The two extensive sources of finance available to a business Undertakings are internal sources and external sources. The most important external sources of funds are shareholders' funds (Owners Residue) and loan funds (creditor ship security).
Equity capital represents ownership
The rights of equity shareholders consist of:
(1) ?Right to residual income,
(2) Right to control,
(3) ?Pre-emptive right to purchase additional equity shares issued by the firm, and
(4) ?Residual claim over assets in the event of liquidation.
When a company is formed, it first issues equity shares to the promoters in addition to the select group of investors. At the same time as the company grows, it may rely on the following methods of raising equity capital:
?(i)Initial public offering seasoned offering,
?(ii)Rights issue,
(iii)Private placement and preferential allotment.
The opening public offering of equity shares of a company, which is followed by a listing of its shares on the market, is called an initial public offering (IPO). A public issue by a listed company is called a seasoned offering. A rights issue involves selling securities in the primary market by issuing rights to the Jim Brown Throwback Brown Jersey existing shareholders. Private placement and preferential allotment sale of securities to a limited number of sophisticated investors such as financial institutions, mutual funds, venture capital funds, banks and so on.
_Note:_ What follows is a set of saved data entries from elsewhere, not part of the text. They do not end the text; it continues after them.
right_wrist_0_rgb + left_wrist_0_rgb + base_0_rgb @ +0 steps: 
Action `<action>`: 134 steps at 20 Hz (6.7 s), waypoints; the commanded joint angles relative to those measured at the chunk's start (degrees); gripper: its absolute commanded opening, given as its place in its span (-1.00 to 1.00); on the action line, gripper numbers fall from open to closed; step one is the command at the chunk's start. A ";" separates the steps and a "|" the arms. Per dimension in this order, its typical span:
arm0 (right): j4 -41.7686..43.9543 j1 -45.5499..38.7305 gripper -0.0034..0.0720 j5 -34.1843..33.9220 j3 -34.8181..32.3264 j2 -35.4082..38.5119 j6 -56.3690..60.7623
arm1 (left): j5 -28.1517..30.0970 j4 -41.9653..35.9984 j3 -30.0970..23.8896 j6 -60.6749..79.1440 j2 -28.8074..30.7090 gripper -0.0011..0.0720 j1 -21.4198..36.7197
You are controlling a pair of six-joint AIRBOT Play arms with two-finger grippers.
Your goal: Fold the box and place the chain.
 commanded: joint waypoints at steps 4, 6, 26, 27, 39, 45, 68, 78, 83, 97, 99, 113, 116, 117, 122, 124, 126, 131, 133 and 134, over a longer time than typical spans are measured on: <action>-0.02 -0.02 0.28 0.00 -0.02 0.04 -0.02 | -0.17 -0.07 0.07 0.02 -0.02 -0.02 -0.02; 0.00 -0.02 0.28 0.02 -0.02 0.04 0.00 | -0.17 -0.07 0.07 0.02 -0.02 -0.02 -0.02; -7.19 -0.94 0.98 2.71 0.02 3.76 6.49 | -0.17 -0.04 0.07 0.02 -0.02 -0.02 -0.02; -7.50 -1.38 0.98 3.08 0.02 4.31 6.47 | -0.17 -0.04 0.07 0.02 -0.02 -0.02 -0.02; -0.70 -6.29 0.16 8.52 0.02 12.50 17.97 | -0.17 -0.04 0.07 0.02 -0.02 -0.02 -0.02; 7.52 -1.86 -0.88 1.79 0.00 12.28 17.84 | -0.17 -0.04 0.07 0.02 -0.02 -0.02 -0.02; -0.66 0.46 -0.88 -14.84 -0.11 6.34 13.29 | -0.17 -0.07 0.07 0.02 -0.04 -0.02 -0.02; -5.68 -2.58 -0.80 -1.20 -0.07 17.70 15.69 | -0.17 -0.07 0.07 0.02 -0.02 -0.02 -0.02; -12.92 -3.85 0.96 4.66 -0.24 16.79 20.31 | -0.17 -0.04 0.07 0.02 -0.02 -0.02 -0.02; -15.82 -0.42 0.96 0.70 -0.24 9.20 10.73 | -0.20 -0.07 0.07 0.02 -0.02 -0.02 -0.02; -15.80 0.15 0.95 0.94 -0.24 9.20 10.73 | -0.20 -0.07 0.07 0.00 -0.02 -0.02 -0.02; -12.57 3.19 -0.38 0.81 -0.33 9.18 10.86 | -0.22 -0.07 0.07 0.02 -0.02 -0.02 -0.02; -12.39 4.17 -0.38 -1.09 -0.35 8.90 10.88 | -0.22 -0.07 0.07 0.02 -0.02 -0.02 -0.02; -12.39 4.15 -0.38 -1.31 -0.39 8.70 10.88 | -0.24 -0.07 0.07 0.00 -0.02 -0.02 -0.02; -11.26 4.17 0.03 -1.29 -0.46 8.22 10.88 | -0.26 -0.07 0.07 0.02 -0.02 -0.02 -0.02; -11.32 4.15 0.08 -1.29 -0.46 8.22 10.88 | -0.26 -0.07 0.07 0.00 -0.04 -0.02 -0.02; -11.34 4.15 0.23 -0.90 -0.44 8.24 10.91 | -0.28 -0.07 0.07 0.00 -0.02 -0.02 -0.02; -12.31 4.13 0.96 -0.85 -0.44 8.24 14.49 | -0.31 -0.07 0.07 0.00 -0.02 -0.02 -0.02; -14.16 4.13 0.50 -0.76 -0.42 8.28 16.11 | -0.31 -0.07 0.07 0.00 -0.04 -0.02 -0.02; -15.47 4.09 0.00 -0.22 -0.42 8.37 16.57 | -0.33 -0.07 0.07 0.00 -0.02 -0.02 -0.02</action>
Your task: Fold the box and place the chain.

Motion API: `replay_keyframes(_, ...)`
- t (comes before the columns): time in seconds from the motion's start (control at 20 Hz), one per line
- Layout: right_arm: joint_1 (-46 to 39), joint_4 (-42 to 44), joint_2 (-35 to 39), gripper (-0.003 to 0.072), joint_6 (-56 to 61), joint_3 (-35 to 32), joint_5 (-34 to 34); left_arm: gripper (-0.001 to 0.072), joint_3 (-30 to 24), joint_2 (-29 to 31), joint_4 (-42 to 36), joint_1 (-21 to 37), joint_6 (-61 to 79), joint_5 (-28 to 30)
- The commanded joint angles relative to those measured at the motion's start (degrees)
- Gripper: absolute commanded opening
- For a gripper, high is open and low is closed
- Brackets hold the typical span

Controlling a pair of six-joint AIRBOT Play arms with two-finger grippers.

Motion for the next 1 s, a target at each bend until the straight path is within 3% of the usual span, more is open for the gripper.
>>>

Preference capital represents a mixture form of financing ― it takes some characteristics of equity and a few features of debentures.
For large firms debentures are a viable alternative to Jim Brown Throwback Brown Jersey term loans. Debentures are instruments for raising debt finance Debentures often provide more flexibility than term loans and they offer greater choice with respect to maturity, interest rate, security, repayment and special features.